Segment Open

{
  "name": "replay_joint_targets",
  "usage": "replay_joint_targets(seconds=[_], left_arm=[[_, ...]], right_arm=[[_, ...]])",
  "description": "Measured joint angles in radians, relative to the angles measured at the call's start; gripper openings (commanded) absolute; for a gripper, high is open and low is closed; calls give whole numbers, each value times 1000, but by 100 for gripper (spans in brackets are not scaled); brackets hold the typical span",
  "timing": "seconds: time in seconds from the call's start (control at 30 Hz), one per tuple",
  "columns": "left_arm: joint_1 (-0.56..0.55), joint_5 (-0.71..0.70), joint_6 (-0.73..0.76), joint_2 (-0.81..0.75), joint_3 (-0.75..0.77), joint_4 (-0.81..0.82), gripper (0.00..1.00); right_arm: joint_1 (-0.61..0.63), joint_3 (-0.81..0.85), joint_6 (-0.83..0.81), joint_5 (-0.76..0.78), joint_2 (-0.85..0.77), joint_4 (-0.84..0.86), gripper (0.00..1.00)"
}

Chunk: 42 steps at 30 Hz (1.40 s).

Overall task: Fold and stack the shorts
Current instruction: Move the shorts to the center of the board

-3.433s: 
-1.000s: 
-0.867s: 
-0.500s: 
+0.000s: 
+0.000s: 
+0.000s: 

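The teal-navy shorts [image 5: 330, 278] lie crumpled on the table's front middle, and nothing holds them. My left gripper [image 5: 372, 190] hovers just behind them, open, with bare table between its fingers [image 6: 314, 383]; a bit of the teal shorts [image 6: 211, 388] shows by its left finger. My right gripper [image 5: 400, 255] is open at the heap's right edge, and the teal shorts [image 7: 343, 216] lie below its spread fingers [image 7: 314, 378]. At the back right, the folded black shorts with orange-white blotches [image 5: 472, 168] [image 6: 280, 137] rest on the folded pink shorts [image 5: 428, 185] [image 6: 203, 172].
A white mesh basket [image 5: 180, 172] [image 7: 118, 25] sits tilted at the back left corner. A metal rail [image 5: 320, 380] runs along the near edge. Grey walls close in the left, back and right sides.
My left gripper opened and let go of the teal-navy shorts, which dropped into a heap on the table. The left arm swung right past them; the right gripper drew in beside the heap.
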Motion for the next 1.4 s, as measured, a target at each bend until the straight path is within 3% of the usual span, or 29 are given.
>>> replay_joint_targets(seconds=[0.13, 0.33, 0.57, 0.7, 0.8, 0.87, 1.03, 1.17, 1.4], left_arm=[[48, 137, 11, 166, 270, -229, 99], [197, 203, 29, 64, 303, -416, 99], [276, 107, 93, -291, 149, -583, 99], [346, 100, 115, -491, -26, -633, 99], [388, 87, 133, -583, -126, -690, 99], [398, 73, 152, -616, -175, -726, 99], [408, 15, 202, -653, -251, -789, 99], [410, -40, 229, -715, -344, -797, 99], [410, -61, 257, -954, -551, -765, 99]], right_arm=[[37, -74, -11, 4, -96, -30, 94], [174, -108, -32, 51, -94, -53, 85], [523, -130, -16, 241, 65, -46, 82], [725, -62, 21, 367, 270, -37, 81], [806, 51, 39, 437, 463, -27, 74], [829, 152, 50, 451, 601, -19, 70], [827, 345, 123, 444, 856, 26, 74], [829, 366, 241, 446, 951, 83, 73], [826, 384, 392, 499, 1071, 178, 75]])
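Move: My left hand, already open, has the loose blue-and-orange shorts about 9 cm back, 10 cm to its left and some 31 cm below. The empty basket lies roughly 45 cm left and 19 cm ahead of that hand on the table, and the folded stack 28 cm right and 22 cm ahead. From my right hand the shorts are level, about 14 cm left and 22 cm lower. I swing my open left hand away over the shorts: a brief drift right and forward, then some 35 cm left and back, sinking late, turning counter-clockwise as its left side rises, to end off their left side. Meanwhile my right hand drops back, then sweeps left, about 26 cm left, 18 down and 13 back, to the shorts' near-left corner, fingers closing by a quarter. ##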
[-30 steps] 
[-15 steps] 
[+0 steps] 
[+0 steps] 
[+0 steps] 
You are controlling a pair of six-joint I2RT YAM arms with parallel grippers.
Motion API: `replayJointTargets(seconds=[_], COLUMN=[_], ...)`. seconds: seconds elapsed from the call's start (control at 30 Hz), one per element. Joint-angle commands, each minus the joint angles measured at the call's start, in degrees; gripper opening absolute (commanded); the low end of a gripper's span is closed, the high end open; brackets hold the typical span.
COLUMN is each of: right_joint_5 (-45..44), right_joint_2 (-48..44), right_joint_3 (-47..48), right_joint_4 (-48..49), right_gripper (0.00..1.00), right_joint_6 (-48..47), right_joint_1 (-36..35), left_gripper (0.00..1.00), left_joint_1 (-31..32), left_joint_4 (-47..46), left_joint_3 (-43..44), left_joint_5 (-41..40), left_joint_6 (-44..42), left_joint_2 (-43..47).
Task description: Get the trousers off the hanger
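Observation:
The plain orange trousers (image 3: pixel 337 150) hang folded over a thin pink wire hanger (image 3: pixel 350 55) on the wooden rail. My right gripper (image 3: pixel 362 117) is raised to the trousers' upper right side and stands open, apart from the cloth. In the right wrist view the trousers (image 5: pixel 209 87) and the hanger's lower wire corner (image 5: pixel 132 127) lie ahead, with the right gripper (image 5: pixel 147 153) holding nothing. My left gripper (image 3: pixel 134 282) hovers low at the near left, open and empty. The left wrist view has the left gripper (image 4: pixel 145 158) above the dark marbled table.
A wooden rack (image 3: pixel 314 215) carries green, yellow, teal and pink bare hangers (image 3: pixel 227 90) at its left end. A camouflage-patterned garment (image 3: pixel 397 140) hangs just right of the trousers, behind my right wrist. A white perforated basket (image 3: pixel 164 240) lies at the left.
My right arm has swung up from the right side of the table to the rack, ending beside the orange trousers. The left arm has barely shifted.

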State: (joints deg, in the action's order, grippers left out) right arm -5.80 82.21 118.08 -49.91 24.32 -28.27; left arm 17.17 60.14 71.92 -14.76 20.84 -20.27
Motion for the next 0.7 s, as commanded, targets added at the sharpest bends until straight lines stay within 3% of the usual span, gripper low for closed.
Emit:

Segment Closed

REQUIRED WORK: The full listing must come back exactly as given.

WRITTEN REPLY:
{
  "name": "replay_joint_targets",
  "usage": "replay_joint_targets(seconds=[_], left_arm=[[_, ...]], right_arm=[[_, ...]])",
  "description": "Measured joint angles in radians, relative to the angles measured at the call's start; gripper openings (commanded) absolute; for a gripper, high is open and low is closed; calls give whole numbers, each value times 1000, but by 100 for gripper (spans in brackets are not scaled); brackets hold the typical span",
  "timing": "seconds: time in seconds from the call's start (control at 30 Hz), one per tuple",
  "columns": "left_arm: joint_1 (-0.56..0.55), joint_5 (-0.71..0.70), joint_6 (-0.73..0.76), joint_2 (-0.81..0.75), joint_3 (-0.75..0.77), joint_4 (-0.81..0.82), gripper (0.00..1.00); right_arm: joint_1 (-0.61..0.63), joint_3 (-0.81..0.85), joint_6 (-0.83..0.81), joint_5 (-0.76..0.78), joint_2 (-0.85..0.77), joint_4 (-0.84..0.86), gripper (0.00..1.00)"
}

Chunk: 42 steps at 30 Hz (1.40 s).

Overall task: Fold and stack the shorts
Current instruction: Move the shorts to the center of the board

-3.433s: 
-1.000s: 
-0.867s: 
-0.500s: 
+0.000s: 
+0.000s: 
+0.000s: 

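The teal-navy shorts [image 5: 330, 278] lie crumpled on the table's front middle, and nothing holds them. My left gripper [image 5: 372, 190] hovers just behind them, open, with bare table between its fingers [image 6: 314, 383]; a bit of the teal shorts [image 6: 211, 388] shows by its left finger. My right gripper [image 5: 400, 255] is open at the heap's right edge, and the teal shorts [image 7: 343, 216] lie below its spread fingers [image 7: 314, 378]. At the back right, the folded black shorts with orange-white blotches [image 5: 472, 168] [image 6: 280, 137] rest on the folded pink shorts [image 5: 428, 185] [image 6: 203, 172].
A white mesh basket [image 5: 180, 172] [image 7: 118, 25] sits tilted at the back left corner. A metal rail [image 5: 320, 380] runs along the near edge. Grey walls close in the left, back and right sides.
My left gripper opened and let go of the teal-navy shorts, which dropped into a heap on the table. The left arm swung right past them; the right gripper drew in beside the heap.
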Motion for the next 1.4 s, as measured, a target at each bend until the straight path is within 3% of the usual span, or 29 are given.
>>> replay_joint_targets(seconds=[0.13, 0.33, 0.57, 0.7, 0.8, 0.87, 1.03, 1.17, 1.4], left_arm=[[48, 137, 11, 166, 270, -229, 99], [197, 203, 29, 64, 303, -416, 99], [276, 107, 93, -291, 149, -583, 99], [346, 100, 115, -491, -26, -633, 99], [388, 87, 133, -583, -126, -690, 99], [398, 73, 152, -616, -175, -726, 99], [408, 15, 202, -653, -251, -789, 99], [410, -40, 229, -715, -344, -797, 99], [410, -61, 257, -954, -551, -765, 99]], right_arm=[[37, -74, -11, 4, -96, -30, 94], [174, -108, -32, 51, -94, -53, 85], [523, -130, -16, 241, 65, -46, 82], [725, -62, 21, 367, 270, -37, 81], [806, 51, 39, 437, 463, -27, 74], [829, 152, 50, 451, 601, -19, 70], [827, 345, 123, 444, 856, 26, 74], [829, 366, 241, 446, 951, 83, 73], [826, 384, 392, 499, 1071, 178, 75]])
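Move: My left hand, already open, has the loose blue-and-orange shorts about 9 cm back, 10 cm to its left and some 31 cm below. The empty basket lies roughly 45 cm left and 19 cm ahead of that hand on the table, and the folded stack 28 cm right and 22 cm ahead. From my right hand the shorts are level, about 14 cm left and 22 cm lower. I swing my open left hand away over the shorts: a brief drift right and forward, then some 35 cm left and back, sinking late, turning counter-clockwise as its left side rises, to end off their left side. Meanwhile my right hand drops back, then sweeps left, about 26 cm left, 18 down and 13 back, to the shorts' near-left corner, fingers closing by a quarter. ##
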[-30 steps] 
[-15 steps] 
[+0 steps] 
[+0 steps] 
[+0 steps] 
You are controlling a pair of six-joint I2RT YAM arms with parallel grippers.
Motion API: `replayJointTargets(seconds=[_], COLUMN=[_], ...)`. seconds: seconds elapsed from the call's start (control at 30 Hz), one per element. Joint-angle commands, each minus the joint angles measured at the call's start, in degrees; gripper opening absolute (commanded); the low end of a gripper's span is closed, the high end open; brackets hold the typical span.
COLUMN is each of: right_joint_5 (-45..44), right_joint_2 (-48..44), right_joint_3 (-47..48), right_joint_4 (-48..49), right_gripper (0.00..1.00), right_joint_6 (-48..47), right_joint_1 (-36..35), left_gripper (0.00..1.00), left_joint_1 (-31..32), left_joint_4 (-47..46), left_joint_3 (-43..44), left_joint_5 (-41..40), left_joint_6 (-44..42), left_joint_2 (-43..47).
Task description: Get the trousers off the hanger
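Observation:
The plain orange trousers (image 3: pixel 337 150) hang folded over a thin pink wire hanger (image 3: pixel 350 55) on the wooden rail. My right gripper (image 3: pixel 362 117) is raised to the trousers' upper right side and stands open, apart from the cloth. In the right wrist view the trousers (image 5: pixel 209 87) and the hanger's lower wire corner (image 5: pixel 132 127) lie ahead, with the right gripper (image 5: pixel 147 153) holding nothing. My left gripper (image 3: pixel 134 282) hovers low at the near left, open and empty. The left wrist view has the left gripper (image 4: pixel 145 158) above the dark marbled table.
A wooden rack (image 3: pixel 314 215) carries green, yellow, teal and pink bare hangers (image 3: pixel 227 90) at its left end. A camouflage-patterned garment (image 3: pixel 397 140) hangs just right of the trousers, behind my right wrist. A white perforated basket (image 3: pixel 164 240) lies at the left.
My right arm has swung up from the right side of the table to the rack, ending beside the orange trousers. The left arm has barely shifted.
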
State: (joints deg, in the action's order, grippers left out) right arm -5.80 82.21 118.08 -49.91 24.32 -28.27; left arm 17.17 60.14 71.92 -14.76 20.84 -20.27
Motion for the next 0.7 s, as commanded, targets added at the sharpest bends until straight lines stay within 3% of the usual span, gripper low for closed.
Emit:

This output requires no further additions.